Déclarations d'Eugène Pierre et de M. Flaissières
Déclaration d'Eugène PIERRE, Maire de Marseille au sujet de la signature de l'armistice avec l'Allemagne, suivie de la déclaration de Siméon Flaissières, séance du 11 novembre 1918
(extrait des délibérations municipales, 1 D 208, p. 85-87)
Messieurs,
L'heure de la justice immanente a sonné.
L'armistice avec l'Allemagne vient d'être signé.
Le dernier et le plus puissant de non ennemis, le vrai responsable de toutes les ruines, de toutes les misères et de tous les deuils, celui qui avait divisé la force, a subi les conditions imposées par le maréchal Foch au nom de l'entente.
C'est la fin de la plus terrible et la plus sanglante des guerres par la victoire glorieuse de nos armes.
C'est la libération du sol français.
C'est le retour certain de l'Alsace et de la Lorraine à la grande famille française.
C'est une ère nouvelle de progrès social et de prospérité qui s'ouvre pour l'humanité délivrée de l'oppression germanique.
Ce matin, dès l'annonce de cet événement le plus important de l'histoire, Marseille, la grande et patriotique cité d'où s'est envolée il y a plus d'un siècle l'hymne national que chanteront aujourd'hui les peuples libérés, Marseille, après avoir acclamé nos troupes, a spontanément et magnifiquement pavoisé ses rues en fête, sous l'azur ensoleillé de notre ciel.
Qu'au souffle de la victoire, les couleurs françaises et alliées flottent sur toutes nos demeures !
Qu'elles manifestent avec éclat l'émotion et l'enthousiasme qui remplissent nos âmes.
Qu'elles s'inclinent pour saluer la mémoire de tous ceux qui sont tombés pour la Patrie.
Qu'elles rendent un hommage mérité au Gouvernement de la République et à son chef, au généralissime dont le clair génie a organisé le succès, à tous les hommes d'état, les Généraux français et alliés qui par leur confiance inébranlable dans l'avenir, par leur énergie et leur persévérance ont forcé le destin contraire !
Qu'elles expriment surtout notre immense gratitude, notre profonde admiration aux incomparables armées qui, au prix des plus lourds sacrifices et par un héroïsme sans défaillance pendant plus de quatre ans, ont assuré le triomphe du droit et de la liberté sans le monde !

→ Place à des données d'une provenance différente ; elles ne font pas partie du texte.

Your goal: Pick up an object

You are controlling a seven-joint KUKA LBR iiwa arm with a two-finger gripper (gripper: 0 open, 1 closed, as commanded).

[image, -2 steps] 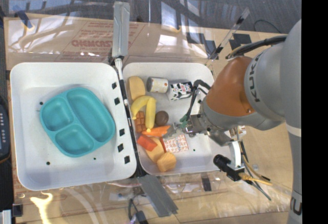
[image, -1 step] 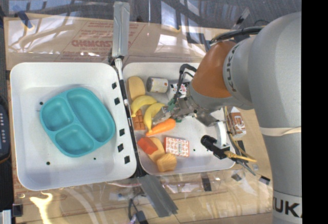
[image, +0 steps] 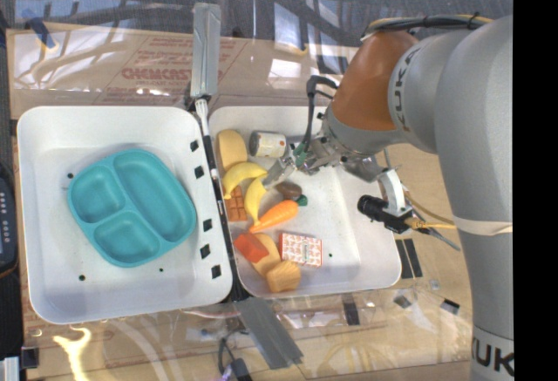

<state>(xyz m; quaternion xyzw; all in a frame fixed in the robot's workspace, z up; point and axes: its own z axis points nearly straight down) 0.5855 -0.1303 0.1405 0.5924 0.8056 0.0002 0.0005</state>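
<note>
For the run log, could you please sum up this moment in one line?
grey two-finger gripper: low in right white bin | nearest: yellow toy banana, orange toy carrot | grasp: unconfirmed

- Robot arm (image: 453,91) showing broad, rounded grey housings with a smooth, dull finish.
- Orange band (image: 370,83) wrapping the arm above the wrist.
- Black letters (image: 403,91) running beside the band, and more (image: 493,360) at the base.
- Black cable (image: 427,22) looping over the top; another (image: 312,100) curling near the wrist.
- Gripper (image: 292,163) looking metallic, with a black cylinder (image: 377,209) jutting alongside.
</note>
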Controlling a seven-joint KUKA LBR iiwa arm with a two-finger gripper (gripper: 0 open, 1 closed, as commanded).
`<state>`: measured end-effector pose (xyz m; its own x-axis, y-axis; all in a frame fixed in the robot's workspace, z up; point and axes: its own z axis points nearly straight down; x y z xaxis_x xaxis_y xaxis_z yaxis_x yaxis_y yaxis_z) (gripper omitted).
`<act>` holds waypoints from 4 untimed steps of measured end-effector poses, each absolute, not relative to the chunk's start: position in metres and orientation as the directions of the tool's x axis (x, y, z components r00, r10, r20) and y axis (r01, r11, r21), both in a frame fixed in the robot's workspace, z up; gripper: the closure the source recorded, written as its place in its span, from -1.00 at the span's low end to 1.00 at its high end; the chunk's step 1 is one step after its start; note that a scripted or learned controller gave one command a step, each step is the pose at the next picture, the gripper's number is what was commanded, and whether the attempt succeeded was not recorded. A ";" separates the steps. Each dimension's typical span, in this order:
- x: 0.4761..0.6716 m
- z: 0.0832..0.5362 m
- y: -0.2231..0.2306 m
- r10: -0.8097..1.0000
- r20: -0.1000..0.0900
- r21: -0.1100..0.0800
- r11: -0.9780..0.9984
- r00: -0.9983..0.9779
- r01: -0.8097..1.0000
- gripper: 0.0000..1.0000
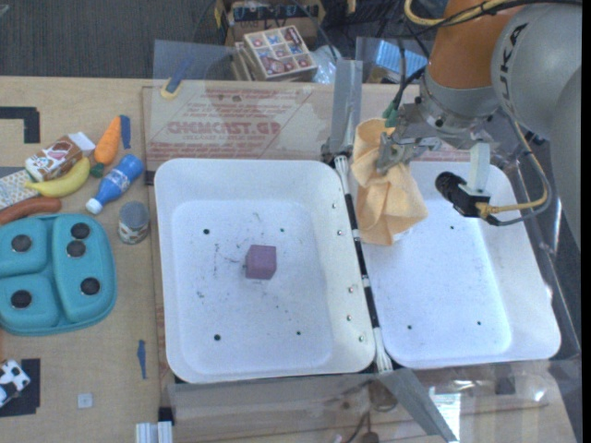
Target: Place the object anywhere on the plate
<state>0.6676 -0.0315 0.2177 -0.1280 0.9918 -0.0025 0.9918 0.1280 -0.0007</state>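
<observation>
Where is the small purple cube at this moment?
In the camera view, the purple cube lies near the middle of the left white bin, apart from its walls and away from the yellow cloth hanging over the right bin.

The arm enters from the upper right of the frame. Its claw (392, 150) grips the top of a yellow cloth (388, 201), which hangs over the divide between the two bins — mostly above the upper-left corner of the right bin (480, 312). A small purple cube (260, 262) rests near the centre of the left bin (185, 247). At the left edge, the desk (55, 100) carries a teal tray (51, 270), a banana (60, 181) and a small bottle (115, 183).
</observation>
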 end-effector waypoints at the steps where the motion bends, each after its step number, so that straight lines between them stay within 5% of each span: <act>1: 0.668 0.218 -0.031 0.992 -0.002 0.000 0.128 -0.128 0.992 -1.00; 2: 0.669 0.227 -0.031 0.991 -0.005 0.003 0.131 -0.131 0.991 1.00; 3: 0.669 0.227 -0.031 0.991 -0.005 0.002 0.131 -0.131 0.991 -1.00; 4: 0.671 0.236 -0.031 0.991 -0.007 0.005 0.132 -0.132 0.991 1.00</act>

Vive les alliés ! Vive la République !
Vive la plus grande France !
(salve d'applaudissements)
Déclaration de Monsieur Flaissières (conseiller municipal,maire de Marseille de 1892 à 1902 et de 1919 à 1931) :
Monsieur le Maire, Messieurs,
Je demande à Mr le Maire de bien vouloir m'autorise à lui présenter mes félicitations les plus sincères pour la noble initiative qu'il a prise de nous réunir ici ce soir en séance publique et de nous avoir ainsi permis de participer à la joie délirante dont il faisait tout à l'heure le saisissant tableau, de nous avoir ainsi permis également de nous associer de tout cœur aux hommages de tous ceux qui ont pris une part quelconque à la Victoire que nous célébrons aujourd'hui !

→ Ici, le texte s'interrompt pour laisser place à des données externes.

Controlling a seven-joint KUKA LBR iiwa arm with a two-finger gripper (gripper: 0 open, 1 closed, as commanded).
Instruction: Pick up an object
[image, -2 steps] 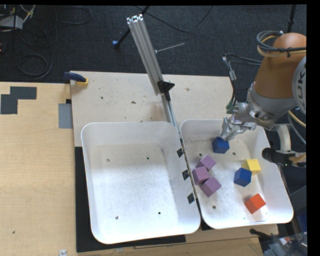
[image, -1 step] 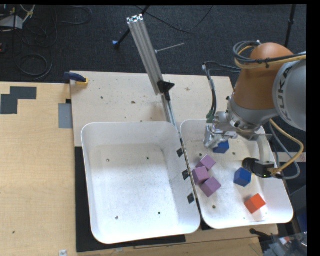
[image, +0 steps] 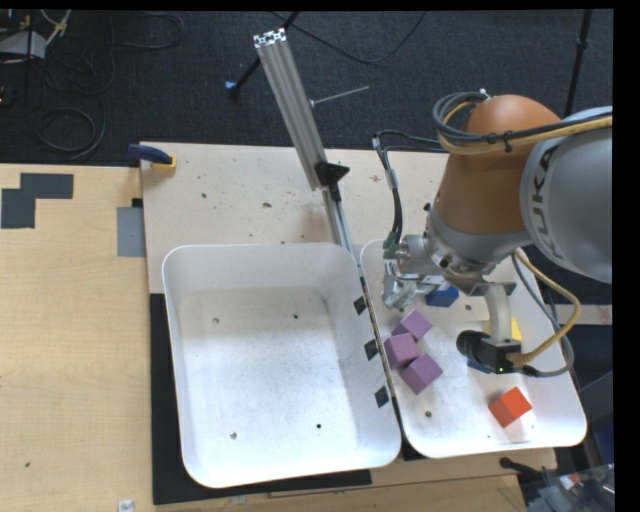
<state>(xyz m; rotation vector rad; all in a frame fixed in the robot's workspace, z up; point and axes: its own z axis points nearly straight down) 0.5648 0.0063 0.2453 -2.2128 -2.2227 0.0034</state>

A ceux qui ne reviendront plus et dont le sacrifice devait contribuer à la victoire, à ceux qui, par un défi au sort, sont revenus glorieusement mutilés mais triomphants tout de même aujourd'hui, à ceux qui par un défi plus grand encore jusqu'à ce matin 11 heures et depuis quatre ans ont supporté toutes les misères innombrables et la vie de campagne militaire sans un seul mot de découragement, sans une seule hésitation à poursuivre le devoir sacré de la défense de la Patrie, aux morts, aux mutilés, à ceux qui heureusement sont encore plein de vigueur et de santé et qui demain reviendront au milieu de nous, auxquels nous pourrons dire directement le sentiment d'admiration que vous venez de leur adresser d'une façon si magistrale, à tous ceux là je rends hommage et pour ce qui me concerne, je vous remercie, Monsieur le Maire, d'avoir bien voulu nous réunir, je le fais en mon nom et en celui de tous mes collègues.